AIMS: The primary aim of this study was to compare plasma melatonin levels, chronotypes, sleep disturbances, and symptoms of anxiety and depression between adolescents diagnosed with Attention-Deficit/Hyperactivity Disorder (ADHD) and a healthy control group. The secondary objective was to investigate the correlation between melatonin levels and these clinical parameters within the ADHD group.
MATERIALS AND METHODS: The study sample included 41 adolescents (aged 10-18 years) who were either treatment-naïve or had not received pharmacological treatment for ADHD in the past six months. A control group of 42 age- and sex-matched healthy adolescents was included. Psychiatric assessments were conducted using the Schedule for Affective Disorders and Schizophrenia for School-Age Children. Participants completed the Revised Child Anxiety and Depression Scale (RCADS), while parents completed the Conners' Parent Rating Scale-Short Form (CPRS), the Swanson, Nolan, and Pelham Questionnaire (SNAP-IV), the Children's Chronotype Questionnaire (CCTQ), and the Sleep Disturbance Scale for Children (SDSC). Venous blood samples were collected strictly following an 8-12 h fast. Melatonin levels were measured using a competitive ELISA method.

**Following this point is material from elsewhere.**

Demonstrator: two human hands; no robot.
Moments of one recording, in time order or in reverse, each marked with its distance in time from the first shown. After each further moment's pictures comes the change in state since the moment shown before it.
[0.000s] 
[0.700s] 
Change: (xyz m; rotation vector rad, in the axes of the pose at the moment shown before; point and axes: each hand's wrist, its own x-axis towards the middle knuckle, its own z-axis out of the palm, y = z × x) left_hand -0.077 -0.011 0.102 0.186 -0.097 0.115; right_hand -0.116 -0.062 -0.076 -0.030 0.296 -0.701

RESULTS: Adolescents with ADHD exhibited a significantly higher prevalence of the evening-type chronotype compared to controls. Within the ADHD group, CCTQ and SNAP-IV scores were significantly higher, and sleep onset latency was significantly prolonged on both scheduled and free days. According to SDSC scores, the ADHD group experienced significantly greater difficulty in initiating and maintaining sleep and disturbances in the sleep-wake transition. Mean morning melatonin levels did not differ significantly between the ADHD (312.44 ± 102.29 pg/mL) and control groups (319.84 ± 70.75 pg/mL). However, within the ADHD group, a significant positive correlation was identified between melatonin levels and sleep onset latency. Furthermore, ADHD patients with an evening chronotype reported more severe sleep disturbances, excessive daytime sleepiness, and higher rates of inattention with psychosomatic complaints compared to other chronotypes.

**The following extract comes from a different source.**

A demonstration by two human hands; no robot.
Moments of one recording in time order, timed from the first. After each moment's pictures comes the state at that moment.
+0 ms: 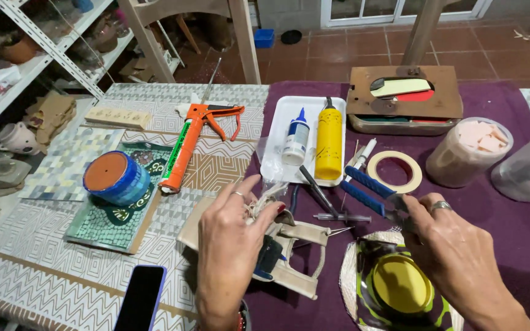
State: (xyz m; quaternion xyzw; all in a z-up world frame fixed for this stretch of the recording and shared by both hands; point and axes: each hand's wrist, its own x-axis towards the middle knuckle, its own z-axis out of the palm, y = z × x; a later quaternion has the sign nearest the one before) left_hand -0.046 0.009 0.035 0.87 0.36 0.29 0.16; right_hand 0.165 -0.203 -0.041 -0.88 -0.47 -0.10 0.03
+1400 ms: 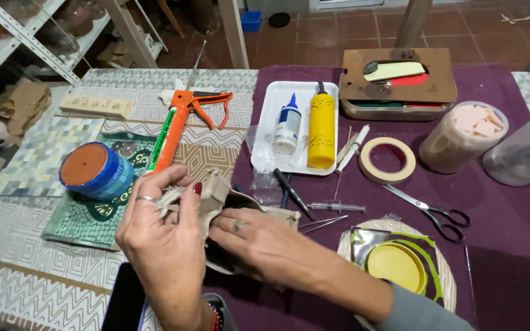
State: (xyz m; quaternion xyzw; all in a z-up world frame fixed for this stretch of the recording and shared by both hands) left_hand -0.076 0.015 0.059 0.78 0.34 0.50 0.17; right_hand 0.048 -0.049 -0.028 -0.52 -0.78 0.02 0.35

CONCLUSION: Our findings suggest that adolescents with ADHD have a marked preference for eveningness and suffer from more severe sleep disturbances than their healthy peers. Although morning blood melatonin levels did not differ between groups, the positive correlation between melatonin and sleep onset latency indicates that circadian dysregulation may play a role in ADHD-related sleep pathology. However, considering the study's limitations, these results should be interpreted with caution. Interventions targeting circadian rhythms and sleep hygiene could potentially improve daily functioning in this population.